Insights

CoCoP presentation

Cocop

Kammal Al-Kahwati, Analytics and software specialist at Predge held a presentation at the 5th International Conference on Control and Fault-Tolerant Systems – SysTol’21 (29th of September – 1st of October).

Read more about our solution Predge Conveyor™

Abstract: Predictive maintenance strategies for the mining sector are of utmost importance considering the automated behavior of industrial systems and the oftentimes inaccessible environment around belt conveyor systems. In this paper, we present a model combining IoT sensors and dead-reckoning modeling, focused on early theoretical work in the field of modeling the behavior of belt conveyor systems to act as a decision support tool in maintenance strategies, by estimating the remaining useful life (RUL) of rotating components in a belt conveyor system. The estimation of RUL is a function of the degradation of the ball bearings in idler rollers due to the forces acting on the rollers during the conveyance of material. The forces occur due to the material loading, the belt weight, roller shell weight, and the idler misalignment load (IML). Furthermore, the dynamics of bulk material during conveyance can be modeled in several ways considering earth pressure theory. A model considering this is derived from the Krausse Hettler method to determine the forces acting on the wing rollers of a thee-roll idler trough set by the notion that the bulk material undergoes active and passive stress states during conveyance. The model is further compared and extended to the works of Sokolovski, to get a bounded delta RUL reduction estimate on the roller bearings in each idler set of a belt conveyor system.

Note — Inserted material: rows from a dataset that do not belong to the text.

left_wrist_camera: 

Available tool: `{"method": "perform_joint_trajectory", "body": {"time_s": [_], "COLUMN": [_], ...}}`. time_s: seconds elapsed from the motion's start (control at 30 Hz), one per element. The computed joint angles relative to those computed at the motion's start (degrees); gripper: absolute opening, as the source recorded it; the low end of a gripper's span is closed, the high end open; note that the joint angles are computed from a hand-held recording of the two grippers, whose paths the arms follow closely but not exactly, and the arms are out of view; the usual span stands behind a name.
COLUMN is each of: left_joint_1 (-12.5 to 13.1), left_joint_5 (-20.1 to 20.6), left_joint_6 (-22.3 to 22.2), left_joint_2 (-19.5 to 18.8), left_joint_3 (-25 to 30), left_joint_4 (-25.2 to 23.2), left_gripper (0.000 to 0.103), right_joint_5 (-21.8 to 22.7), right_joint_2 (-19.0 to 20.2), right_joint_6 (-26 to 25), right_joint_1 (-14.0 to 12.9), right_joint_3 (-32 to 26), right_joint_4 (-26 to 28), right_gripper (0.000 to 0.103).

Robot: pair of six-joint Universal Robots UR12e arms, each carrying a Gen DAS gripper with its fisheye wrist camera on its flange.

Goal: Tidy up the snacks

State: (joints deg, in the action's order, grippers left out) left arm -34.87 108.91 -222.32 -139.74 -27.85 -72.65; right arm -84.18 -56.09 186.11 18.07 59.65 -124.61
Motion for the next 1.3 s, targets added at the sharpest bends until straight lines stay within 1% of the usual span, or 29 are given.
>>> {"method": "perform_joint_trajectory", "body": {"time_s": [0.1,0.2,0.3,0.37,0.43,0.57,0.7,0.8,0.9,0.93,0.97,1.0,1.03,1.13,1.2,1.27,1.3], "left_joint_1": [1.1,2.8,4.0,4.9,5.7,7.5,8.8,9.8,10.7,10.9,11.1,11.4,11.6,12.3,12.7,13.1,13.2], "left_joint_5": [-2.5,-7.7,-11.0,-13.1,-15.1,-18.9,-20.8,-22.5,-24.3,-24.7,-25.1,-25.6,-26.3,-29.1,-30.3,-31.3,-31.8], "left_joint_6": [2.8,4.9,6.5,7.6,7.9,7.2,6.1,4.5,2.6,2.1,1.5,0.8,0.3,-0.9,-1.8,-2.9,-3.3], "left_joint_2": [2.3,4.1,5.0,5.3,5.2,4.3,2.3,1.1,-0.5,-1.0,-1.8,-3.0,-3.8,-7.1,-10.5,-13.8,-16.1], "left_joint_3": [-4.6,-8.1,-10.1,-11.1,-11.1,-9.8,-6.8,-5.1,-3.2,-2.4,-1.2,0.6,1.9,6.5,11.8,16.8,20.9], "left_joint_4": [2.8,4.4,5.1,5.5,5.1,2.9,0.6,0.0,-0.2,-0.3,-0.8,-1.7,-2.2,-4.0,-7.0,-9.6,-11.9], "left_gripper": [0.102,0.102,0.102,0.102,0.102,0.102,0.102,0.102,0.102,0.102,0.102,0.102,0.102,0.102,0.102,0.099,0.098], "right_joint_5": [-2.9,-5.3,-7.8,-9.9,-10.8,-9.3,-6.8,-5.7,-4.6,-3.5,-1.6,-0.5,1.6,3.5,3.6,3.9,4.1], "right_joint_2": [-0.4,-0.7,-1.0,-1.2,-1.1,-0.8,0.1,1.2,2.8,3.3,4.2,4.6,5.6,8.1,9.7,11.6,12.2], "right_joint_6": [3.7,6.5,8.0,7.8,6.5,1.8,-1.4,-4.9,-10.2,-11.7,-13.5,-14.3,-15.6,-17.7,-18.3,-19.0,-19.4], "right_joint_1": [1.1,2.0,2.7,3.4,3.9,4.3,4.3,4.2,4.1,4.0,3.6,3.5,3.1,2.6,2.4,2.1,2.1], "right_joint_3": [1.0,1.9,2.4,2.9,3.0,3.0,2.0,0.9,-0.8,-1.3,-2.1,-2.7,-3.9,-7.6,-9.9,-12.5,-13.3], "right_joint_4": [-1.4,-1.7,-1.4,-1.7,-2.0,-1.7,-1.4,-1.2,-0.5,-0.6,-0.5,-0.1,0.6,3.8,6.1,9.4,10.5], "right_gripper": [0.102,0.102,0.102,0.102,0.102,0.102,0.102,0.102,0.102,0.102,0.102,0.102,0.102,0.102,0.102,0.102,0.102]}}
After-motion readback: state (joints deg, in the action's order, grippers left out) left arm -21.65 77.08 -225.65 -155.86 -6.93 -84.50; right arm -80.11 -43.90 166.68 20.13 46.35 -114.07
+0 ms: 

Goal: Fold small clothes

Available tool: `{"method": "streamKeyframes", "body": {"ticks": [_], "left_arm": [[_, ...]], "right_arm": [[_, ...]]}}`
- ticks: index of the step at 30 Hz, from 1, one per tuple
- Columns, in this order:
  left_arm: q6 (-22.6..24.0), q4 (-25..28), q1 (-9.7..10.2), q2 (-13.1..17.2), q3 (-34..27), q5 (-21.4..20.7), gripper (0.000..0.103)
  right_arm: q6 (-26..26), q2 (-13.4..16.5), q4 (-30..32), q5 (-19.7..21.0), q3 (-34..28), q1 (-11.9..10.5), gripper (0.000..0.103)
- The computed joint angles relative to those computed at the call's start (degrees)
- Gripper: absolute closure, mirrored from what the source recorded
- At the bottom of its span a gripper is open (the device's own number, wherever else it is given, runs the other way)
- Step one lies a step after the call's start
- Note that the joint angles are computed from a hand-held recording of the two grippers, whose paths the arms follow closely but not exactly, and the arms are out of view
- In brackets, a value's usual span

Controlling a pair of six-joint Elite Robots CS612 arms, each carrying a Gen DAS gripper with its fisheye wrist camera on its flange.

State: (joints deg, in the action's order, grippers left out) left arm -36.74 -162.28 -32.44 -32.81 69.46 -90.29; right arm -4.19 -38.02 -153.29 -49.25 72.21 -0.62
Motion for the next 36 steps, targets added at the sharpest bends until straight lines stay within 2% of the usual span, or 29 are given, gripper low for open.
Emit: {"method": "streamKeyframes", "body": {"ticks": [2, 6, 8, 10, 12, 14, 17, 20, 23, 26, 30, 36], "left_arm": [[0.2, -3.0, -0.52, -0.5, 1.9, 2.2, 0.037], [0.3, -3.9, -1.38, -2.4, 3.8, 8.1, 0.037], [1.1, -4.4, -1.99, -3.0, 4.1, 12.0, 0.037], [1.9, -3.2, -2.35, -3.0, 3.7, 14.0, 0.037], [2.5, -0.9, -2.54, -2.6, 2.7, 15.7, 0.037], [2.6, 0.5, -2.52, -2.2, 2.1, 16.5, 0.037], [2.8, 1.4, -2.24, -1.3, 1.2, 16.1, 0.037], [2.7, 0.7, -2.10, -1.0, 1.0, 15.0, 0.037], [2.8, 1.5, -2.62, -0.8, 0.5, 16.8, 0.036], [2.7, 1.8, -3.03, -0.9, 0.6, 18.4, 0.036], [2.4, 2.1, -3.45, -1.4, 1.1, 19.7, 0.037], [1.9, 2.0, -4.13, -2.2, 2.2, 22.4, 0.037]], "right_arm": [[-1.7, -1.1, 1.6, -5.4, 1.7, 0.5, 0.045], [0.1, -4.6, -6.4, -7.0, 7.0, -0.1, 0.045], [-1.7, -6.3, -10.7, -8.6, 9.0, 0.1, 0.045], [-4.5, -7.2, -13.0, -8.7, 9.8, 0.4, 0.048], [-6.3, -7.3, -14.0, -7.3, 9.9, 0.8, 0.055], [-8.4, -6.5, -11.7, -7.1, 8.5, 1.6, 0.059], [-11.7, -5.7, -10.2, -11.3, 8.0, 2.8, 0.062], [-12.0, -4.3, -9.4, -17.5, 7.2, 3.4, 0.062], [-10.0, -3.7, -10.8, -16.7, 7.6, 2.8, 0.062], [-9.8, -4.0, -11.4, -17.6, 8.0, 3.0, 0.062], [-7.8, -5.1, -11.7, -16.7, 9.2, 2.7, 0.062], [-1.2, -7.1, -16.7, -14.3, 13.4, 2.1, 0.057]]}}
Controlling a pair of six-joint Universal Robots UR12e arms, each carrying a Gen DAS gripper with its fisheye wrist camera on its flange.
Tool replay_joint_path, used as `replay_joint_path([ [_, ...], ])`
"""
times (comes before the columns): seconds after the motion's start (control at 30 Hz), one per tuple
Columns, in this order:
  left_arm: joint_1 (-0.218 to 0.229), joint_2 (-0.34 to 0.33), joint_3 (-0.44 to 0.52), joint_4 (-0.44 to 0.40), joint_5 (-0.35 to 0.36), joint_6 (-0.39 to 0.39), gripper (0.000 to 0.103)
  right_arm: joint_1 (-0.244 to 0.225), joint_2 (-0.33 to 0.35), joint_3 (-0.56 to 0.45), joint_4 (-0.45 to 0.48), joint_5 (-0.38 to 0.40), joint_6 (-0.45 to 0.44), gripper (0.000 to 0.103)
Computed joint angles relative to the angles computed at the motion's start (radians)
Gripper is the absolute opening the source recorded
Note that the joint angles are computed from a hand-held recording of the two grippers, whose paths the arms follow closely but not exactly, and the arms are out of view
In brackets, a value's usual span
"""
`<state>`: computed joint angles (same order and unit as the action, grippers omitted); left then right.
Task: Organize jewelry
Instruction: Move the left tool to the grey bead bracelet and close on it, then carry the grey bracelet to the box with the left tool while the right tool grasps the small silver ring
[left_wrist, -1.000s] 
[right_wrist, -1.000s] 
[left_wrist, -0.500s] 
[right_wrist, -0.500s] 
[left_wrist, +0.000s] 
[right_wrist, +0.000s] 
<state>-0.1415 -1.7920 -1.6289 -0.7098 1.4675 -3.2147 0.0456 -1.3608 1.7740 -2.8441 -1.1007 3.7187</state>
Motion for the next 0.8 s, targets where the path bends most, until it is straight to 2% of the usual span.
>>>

CoCoP – Conveyor Belt Condition Monitoring and Health Prediction

The CoCoP project develops and validates a break-through innovative and flexible SaaS solution for condition monitoring and health prediction of belt conveyor systems. Contrary to available solutions on the market, a system level approach is taken to understand wear and tear of critical components and to predict when the systems will fail. Combining data from all around the belt conveyor system with the physical behavior and operational characteristics, component degradation will be predicted and timely actions for operation and maintenance will be prescribed.